4話

 7月の日々は、次第に暑さを増していった。充は出勤の登録を積極的に行い、会場設営やイベントスタッフの仕事に励んでいた。一方、亜美佳は飽きもせずホストクラブに通っていた。そうして、一週間が経つ。

 

 充は部屋にある時計を見て、そわそわしていた。


(約束の時間だ。遼はもうじき着く頃かな)


 今日の再会を心待ちにしていたにも関わらず、緊張が募る気持ちもあった。


 電話で遼がどこにいるか確認しようかと思っていると、玄関のチャイムが鳴った。来た!と思い、充は立ち上がった。


「いらっしゃい」と言いながら玄関のドアを開けた。

 遼と、ショートヘアの女性が立っていた。女性はおそらく原田だろう。遼は立ち上がるようなスポーツヘアにしていて、昔よりも大人びた印象を受けたが、一目で遼と分かる姿だった。


「久しぶりだな!なんだか、たくましくなったか?都会の波に飲み込まてるみたいだな」


「久しぶりだね」と充が言った。


 既に、充の心にあった緊張感はすでに消え去っていた。


「いや、本当。もう5年ぶりだよな。良かった、全然かわってないじゃん。これなら新宿歩いてても気付けそうだな」


「ははは、人が多すぎて顔なんて見てられないって」と充が返した。


「岡崎くん、久しぶり」次は原田が声をかけた。


「原田さんも、久しぶり」と充が会釈を返した。


 細長い顔の原田を見て、充は彼女が中学時代の原田であることを確信した。中学生の頃はほとんど話すことはなかったが、同じクラスになったことはないはずだ。

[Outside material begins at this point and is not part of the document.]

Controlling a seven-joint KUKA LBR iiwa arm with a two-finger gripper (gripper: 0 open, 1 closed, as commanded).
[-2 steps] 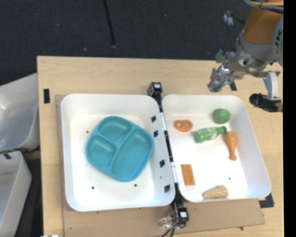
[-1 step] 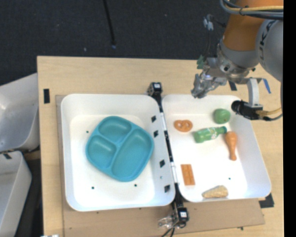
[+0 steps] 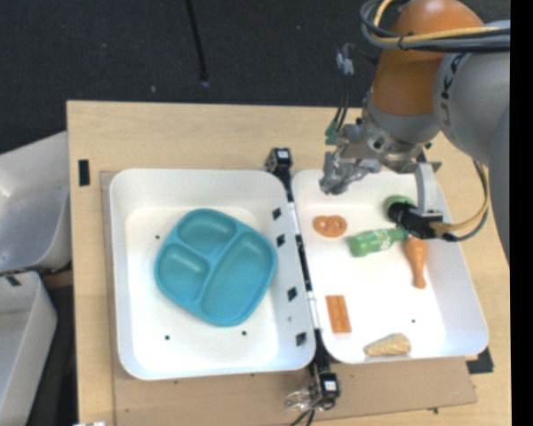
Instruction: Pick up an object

 原田のショートヘアは、実は首の少し上でお団子にまとめられていた。その淡い化粧が彼女の顔立ちに良く似合っていた。


「遼と付き合ってるって聞いたときは驚いたよ」と充が言った。


「まあな、高校の終わり頃からだから、なんだかんだで長い付き合いなんだぜ」と遼が説明した。


 その後、遼が「入ってもいいか?」と尋ねた。


「あ、どうぞどうぞ」


 充は慌てて二人を家の中へと案内し、リビングにあるクッションに彼らを座らせた。実家暮らしの遼と原田にとっては一人暮らしの環境が新鮮に見えたのか、興味深そうに辺りを見回していた。

 

「プリン買ってきたんだ。コンビニのだけど、一緒に食べよう」


 遼がビニール袋からクリームプリンを取り出しながら言った。


「ありがとう。僕もこれ好きだよ」


「お、うまいよなこれ。俺もCM見て食ってみたらおいしくてさ」と遼がスプーンも一緒に渡しながら言った。


「もう、だからディズニーシーでちゃんとしたもの買おうって言ったのに」と原田があきれたような様子で言った。実は昨日、ディズニーシーに行ってお土産を買うつもりだったことを充は教えてもらった。


「いいの、いいの!男は、そんな小さいこと気にしないって」と遼が言った。


 充と原田が目を合わせて笑った。遼の自分のペースを崩さない性格は変わっていなかった。そして、それが充と親しくなる理由の一つだったのかもしれない。充は、原田さんも遼のそんなところに惹かれたのではないかと思った。